* [EXERCISE PROMPT] What you return must match the listing below line for line, minus its pictures.

* [GIVEN INFORMATION]

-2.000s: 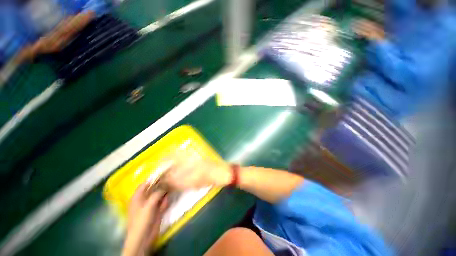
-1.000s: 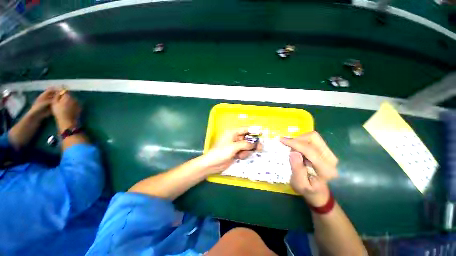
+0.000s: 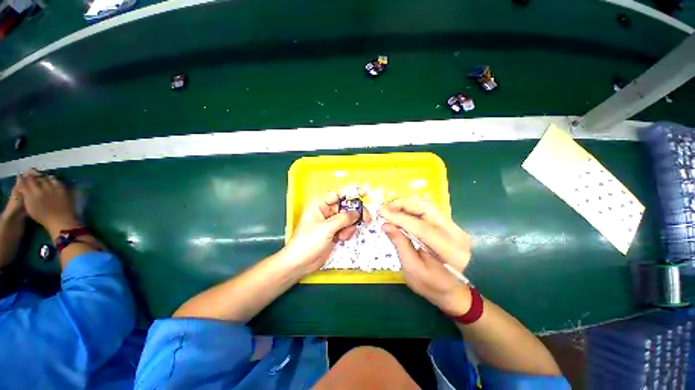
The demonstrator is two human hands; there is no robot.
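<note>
My left hand point(image 3: 316, 236) is over the yellow tray point(image 3: 367, 277) and holds a small black electronic module point(image 3: 350, 209) between thumb and fingers. My right hand point(image 3: 428, 251) is just right of it, closed on slim silver tweezers point(image 3: 456, 272), whose rear end lies along the palm toward the wrist. The tweezers' tip is close to the module; whether it touches cannot be told. Many small white pads point(image 3: 364, 251) with blue marks lie loose in the tray under both hands.
Several modules point(image 3: 376, 66) lie on the green belt point(image 3: 289, 84) beyond the white strip point(image 3: 228, 143). A cream pad sheet point(image 3: 587, 189) lies right. Blister trays point(image 3: 674, 190) and a wire spool point(image 3: 670, 285) are far right. A neighbour's hands point(image 3: 47, 199) are at the left. A white post point(image 3: 640, 87) stands upper right.
The view has swung round from its earlier tilt and steadied. Since one second ago, my right hand has come closer to the module in my left hand. The modules on the belt appear farther left.
</note>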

* [RESPONSE FOR THIS EXERCISE]
-2.000s: 
-1.000s: 
+0.000s: 
The demonstrator is two human hands; there is no robot.
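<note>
My left hand point(image 3: 316, 236) is over the yellow tray point(image 3: 367, 277) and holds a small black electronic module point(image 3: 350, 209) between thumb and fingers. My right hand point(image 3: 428, 251) is just right of it, closed on slim silver tweezers point(image 3: 456, 272), whose rear end lies along the palm toward the wrist. The tweezers' tip is close to the module; whether it touches cannot be told. Many small white pads point(image 3: 364, 251) with blue marks lie loose in the tray under both hands.
Several modules point(image 3: 376, 66) lie on the green belt point(image 3: 289, 84) beyond the white strip point(image 3: 228, 143). A cream pad sheet point(image 3: 587, 189) lies right. Blister trays point(image 3: 674, 190) and a wire spool point(image 3: 670, 285) are far right. A neighbour's hands point(image 3: 47, 199) are at the left. A white post point(image 3: 640, 87) stands upper right.
The view has swung round from its earlier tilt and steadied. Since one second ago, my right hand has come closer to the module in my left hand. The modules on the belt appear farther left.
</note>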

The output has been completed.